# Old Growth Redwood



## KomputerMan (Apr 26, 2013)

I have started to make things out of this remarkable slab of old growth redwood.










The slab came from a tree that was cut down a century ago. 50 years after the tree was felled the stump was harvested. 60 years after that the slab made it's way to me. That means this wood has had decades to air dry and let me tell you it is dry!!!

I am getting ready to stat to build things from this wood but before I build anything big I want to settle on a good finish. The characteristics of this wood are unlike anything I have ever dealt with before so I need to perform a few experiments on it before I make something cool. So far I have tried two types of finishes but think I can find a better choice.

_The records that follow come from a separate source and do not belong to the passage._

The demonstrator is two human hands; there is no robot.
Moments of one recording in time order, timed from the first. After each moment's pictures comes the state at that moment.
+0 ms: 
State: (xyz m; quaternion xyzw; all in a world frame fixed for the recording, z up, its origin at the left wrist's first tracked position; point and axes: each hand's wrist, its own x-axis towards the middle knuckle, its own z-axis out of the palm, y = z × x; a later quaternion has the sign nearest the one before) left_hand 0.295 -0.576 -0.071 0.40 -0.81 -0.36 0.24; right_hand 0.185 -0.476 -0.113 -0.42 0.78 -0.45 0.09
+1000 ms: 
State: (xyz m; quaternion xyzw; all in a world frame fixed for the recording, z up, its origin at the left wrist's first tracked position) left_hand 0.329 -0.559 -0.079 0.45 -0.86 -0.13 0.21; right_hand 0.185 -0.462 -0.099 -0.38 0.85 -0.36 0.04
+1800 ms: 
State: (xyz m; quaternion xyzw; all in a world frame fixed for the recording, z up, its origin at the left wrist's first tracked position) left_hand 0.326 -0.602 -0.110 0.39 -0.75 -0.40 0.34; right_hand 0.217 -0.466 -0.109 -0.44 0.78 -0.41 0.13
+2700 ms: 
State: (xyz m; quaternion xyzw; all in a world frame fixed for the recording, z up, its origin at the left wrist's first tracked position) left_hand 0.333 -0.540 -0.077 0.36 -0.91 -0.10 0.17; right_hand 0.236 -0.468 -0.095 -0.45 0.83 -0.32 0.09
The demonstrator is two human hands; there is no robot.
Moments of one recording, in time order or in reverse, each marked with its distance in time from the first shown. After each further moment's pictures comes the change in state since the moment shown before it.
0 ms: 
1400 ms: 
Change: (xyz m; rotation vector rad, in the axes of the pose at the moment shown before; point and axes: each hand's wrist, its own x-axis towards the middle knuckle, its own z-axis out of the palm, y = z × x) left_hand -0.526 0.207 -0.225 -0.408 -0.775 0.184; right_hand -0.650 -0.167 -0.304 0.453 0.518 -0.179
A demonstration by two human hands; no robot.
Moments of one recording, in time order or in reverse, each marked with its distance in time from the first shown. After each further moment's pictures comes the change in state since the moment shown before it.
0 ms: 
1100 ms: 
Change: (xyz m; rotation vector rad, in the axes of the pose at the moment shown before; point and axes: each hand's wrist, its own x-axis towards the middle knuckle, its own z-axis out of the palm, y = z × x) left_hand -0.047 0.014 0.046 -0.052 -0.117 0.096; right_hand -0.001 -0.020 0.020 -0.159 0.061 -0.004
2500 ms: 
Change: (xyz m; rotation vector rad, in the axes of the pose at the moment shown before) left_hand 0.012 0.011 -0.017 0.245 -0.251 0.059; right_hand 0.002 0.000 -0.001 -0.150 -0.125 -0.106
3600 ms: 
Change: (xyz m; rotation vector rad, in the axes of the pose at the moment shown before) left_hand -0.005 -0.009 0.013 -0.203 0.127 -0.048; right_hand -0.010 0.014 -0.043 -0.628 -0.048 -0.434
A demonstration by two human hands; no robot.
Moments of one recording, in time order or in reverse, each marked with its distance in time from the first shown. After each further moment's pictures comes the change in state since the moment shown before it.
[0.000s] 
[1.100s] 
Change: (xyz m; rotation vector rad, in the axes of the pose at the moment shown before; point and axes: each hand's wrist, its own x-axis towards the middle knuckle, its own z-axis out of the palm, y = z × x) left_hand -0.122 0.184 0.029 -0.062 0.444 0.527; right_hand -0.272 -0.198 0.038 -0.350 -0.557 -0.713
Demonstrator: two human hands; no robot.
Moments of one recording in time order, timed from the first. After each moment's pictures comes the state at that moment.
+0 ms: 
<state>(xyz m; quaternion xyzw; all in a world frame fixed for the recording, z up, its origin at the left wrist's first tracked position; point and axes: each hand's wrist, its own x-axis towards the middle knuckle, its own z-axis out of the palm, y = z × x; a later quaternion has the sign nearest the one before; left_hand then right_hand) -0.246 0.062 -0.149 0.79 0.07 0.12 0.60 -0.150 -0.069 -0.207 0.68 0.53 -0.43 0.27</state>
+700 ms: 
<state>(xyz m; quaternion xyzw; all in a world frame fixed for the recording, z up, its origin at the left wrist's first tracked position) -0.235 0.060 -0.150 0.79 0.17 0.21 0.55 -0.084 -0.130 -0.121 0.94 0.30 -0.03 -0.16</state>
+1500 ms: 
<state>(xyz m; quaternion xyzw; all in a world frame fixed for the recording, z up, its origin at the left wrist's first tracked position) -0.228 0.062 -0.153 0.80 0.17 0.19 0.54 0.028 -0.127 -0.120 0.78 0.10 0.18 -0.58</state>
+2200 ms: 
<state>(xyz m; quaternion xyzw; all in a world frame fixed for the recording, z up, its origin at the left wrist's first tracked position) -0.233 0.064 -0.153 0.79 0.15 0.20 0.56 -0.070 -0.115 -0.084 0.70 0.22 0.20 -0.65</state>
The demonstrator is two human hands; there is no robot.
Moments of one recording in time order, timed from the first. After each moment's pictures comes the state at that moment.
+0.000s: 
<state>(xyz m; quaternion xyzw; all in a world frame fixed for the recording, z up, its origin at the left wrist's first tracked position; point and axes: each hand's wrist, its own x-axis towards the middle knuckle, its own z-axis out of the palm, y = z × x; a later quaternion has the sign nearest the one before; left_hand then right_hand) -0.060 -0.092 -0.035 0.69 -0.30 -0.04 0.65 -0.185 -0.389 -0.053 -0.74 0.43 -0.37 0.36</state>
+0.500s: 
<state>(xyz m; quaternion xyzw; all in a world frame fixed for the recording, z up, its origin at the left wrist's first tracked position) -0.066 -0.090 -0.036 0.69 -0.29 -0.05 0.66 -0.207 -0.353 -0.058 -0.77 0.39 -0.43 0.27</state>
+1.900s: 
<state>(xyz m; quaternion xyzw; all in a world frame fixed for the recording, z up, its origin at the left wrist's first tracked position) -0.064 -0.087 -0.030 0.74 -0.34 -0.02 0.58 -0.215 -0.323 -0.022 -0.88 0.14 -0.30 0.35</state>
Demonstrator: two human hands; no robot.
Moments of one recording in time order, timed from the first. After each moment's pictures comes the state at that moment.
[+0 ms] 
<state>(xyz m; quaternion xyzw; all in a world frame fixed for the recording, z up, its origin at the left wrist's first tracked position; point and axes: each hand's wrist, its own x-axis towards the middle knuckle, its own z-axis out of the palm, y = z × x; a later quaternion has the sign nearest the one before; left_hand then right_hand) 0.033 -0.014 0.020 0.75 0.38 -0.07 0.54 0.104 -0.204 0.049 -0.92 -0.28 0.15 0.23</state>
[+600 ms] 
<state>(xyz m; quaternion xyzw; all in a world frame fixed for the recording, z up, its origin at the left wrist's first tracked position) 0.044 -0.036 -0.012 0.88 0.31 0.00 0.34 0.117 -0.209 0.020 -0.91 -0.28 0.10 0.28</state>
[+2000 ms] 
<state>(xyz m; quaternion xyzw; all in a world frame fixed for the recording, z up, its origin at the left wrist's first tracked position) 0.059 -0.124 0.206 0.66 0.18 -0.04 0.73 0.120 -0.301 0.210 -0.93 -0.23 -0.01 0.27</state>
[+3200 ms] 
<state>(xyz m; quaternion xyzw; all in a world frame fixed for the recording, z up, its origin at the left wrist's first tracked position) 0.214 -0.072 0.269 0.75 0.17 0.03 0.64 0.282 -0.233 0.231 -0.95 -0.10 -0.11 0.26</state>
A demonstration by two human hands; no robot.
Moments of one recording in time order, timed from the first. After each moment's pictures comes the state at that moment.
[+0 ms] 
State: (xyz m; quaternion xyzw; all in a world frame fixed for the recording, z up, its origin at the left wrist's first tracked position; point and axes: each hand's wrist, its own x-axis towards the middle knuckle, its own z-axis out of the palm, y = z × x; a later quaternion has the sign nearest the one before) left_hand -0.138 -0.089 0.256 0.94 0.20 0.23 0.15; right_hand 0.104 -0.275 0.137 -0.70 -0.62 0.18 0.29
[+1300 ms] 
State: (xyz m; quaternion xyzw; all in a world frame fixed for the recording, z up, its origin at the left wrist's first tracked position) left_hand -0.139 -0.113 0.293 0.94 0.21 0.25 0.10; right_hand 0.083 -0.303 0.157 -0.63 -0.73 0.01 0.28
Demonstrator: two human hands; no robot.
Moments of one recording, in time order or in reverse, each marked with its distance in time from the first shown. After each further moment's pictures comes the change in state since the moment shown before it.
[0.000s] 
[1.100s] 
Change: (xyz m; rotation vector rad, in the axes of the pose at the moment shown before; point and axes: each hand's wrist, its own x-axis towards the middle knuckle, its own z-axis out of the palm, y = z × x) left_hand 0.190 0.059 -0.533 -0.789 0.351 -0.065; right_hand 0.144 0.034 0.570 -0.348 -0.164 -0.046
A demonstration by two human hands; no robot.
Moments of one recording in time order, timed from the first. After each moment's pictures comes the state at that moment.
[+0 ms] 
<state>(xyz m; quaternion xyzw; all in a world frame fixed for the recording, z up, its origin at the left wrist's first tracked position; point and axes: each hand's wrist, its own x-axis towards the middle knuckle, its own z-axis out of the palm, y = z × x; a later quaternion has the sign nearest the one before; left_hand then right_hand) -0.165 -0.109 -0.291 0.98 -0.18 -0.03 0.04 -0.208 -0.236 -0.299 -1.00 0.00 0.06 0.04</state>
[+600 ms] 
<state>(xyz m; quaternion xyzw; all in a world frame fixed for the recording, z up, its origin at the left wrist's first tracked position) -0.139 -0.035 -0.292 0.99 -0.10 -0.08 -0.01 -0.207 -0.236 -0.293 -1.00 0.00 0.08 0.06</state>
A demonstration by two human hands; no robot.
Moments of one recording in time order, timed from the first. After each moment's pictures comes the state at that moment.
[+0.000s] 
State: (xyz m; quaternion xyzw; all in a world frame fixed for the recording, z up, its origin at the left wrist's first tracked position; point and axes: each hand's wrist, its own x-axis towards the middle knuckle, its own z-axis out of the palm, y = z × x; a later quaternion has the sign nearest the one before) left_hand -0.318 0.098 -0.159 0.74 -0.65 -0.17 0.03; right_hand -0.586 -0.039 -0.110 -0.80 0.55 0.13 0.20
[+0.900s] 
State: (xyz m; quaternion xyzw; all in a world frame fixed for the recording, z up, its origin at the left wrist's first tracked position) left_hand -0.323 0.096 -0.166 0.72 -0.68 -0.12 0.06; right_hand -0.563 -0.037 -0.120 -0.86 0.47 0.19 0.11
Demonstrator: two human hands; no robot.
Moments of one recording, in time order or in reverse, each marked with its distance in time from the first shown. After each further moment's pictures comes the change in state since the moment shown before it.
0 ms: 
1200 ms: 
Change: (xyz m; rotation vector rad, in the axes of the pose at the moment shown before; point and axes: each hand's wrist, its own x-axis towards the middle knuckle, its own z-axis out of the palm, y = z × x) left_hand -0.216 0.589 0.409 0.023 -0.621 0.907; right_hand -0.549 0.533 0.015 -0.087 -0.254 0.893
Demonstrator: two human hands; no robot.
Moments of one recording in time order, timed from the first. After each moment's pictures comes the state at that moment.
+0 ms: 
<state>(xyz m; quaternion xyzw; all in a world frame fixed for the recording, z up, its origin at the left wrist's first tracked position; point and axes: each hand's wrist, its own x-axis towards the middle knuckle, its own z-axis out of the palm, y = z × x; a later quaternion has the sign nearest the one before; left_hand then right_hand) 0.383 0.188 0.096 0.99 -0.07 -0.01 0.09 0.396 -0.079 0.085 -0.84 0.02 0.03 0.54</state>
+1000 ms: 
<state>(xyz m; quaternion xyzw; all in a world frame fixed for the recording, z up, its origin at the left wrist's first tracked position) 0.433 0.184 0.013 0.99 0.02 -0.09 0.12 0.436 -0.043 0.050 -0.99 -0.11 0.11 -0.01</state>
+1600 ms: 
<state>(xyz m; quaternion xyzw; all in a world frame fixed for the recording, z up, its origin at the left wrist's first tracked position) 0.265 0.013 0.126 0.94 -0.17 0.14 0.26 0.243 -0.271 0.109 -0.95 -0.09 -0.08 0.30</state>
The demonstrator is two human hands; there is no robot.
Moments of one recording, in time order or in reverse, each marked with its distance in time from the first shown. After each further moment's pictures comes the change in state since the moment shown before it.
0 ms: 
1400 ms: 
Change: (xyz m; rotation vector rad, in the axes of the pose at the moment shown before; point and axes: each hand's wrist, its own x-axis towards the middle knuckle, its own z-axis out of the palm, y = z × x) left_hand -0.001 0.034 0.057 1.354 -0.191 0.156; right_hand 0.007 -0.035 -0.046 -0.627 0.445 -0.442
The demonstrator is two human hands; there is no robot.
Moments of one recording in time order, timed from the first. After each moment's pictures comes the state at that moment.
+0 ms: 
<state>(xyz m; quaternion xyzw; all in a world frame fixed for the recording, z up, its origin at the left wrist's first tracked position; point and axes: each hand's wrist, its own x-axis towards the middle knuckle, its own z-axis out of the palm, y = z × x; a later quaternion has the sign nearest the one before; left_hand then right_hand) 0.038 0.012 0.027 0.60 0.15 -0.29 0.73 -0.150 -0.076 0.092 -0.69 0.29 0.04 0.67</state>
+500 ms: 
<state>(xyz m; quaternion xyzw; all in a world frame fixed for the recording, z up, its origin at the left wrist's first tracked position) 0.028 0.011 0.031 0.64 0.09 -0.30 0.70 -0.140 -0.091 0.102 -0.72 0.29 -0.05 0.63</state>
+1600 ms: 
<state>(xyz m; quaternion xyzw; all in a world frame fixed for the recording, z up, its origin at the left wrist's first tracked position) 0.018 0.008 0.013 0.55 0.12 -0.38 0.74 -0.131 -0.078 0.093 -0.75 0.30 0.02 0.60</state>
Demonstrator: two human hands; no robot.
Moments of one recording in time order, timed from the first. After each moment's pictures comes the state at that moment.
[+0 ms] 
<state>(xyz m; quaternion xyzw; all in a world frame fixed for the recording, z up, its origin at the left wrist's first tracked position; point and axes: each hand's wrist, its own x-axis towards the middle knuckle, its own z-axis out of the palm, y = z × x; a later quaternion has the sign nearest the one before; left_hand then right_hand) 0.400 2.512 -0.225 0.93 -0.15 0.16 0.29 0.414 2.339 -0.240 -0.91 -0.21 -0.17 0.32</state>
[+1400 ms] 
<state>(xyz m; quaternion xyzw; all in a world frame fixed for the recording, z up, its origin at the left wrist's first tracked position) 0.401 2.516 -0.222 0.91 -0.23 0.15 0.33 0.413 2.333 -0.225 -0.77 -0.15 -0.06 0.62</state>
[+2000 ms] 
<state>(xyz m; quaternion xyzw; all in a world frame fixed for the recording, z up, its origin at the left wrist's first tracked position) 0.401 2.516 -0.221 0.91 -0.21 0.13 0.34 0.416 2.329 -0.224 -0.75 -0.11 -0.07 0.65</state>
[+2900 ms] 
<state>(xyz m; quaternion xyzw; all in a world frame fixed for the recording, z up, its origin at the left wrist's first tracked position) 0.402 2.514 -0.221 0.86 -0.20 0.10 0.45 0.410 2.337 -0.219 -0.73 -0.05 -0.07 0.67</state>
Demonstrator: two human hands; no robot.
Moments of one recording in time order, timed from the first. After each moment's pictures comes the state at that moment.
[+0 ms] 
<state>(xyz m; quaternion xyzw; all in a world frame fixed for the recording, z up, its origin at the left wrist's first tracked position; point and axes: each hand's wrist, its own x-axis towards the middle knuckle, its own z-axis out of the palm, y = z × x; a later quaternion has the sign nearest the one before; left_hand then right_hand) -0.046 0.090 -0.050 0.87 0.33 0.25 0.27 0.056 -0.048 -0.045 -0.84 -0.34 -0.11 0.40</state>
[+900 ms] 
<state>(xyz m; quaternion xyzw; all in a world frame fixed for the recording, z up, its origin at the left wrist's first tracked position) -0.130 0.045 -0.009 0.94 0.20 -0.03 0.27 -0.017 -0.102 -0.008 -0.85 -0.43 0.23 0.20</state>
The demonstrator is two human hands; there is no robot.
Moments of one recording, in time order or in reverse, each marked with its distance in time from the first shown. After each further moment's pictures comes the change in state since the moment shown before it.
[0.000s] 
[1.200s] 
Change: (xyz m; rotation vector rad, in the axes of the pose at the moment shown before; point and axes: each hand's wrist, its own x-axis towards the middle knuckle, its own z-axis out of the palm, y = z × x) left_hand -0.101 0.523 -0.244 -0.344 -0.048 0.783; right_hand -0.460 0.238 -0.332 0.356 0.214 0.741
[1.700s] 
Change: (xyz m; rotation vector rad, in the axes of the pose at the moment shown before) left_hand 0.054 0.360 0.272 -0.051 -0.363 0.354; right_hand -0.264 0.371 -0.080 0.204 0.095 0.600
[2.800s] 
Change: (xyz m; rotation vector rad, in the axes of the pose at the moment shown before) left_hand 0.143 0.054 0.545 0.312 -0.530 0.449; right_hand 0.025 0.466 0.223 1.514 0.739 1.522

I've tried using Tung Oil and like the gloss it provides:










I've also used Tried and True, a polymerized linseed oil and beeswax mixture. I like the way it makes the grain look but I don't feel as though it is as vibrant as the Tung Oil. Oh… I call the Heart "Broken Heart" because of the crack that was in the piece of wood I chose for my inlay.










Here is a side by side comparison with the Tried and true finish at the top.










A couple of notes about this wood. It is very brittle and extremely dry. When I apply the finish the wood just drinks up the oil.

My question is what type of finish would you recommend be placed on a wood this dry, rare, and beautiful? I am going to continue to build these trinkety types of things till I find a finish I love!!! So give me your choice and I'll look into it. Thanks for the help guys!!!

Kurtis ~|


----------



## FaTToaD (Oct 19, 2009)

Wow, that's a beautiful slab of redwood! I use to use a lot of redwood and I always like BLO followed by some sort of oil-varnish blend. The redwood always really sucked up the BLO and the oil/varnish blend. Took a lot of coats but the wood felt much more "solid" afterwards.


----------



## ClintSearl (Dec 8, 2011)

Solvent lacquer or a clear waterborne. Take a look at the redwood coffee table I finished with lacquer in my *PROJECTS* tab.


----------



## gfadvm (Jan 13, 2011)

I have used shellac on my really dry salvaged old growth redwood projects and have been very pleased with the results.


----------



## KomputerMan (Apr 26, 2013)

Thanks for the tips guys. I'll try all 3. Clint… Loved your work!!!


----------



## dbray45 (Oct 19, 2010)

I would give it a wash coat of tung oil finish (50/50 tung oil and diluted oil based poly) then oil based poly.


----------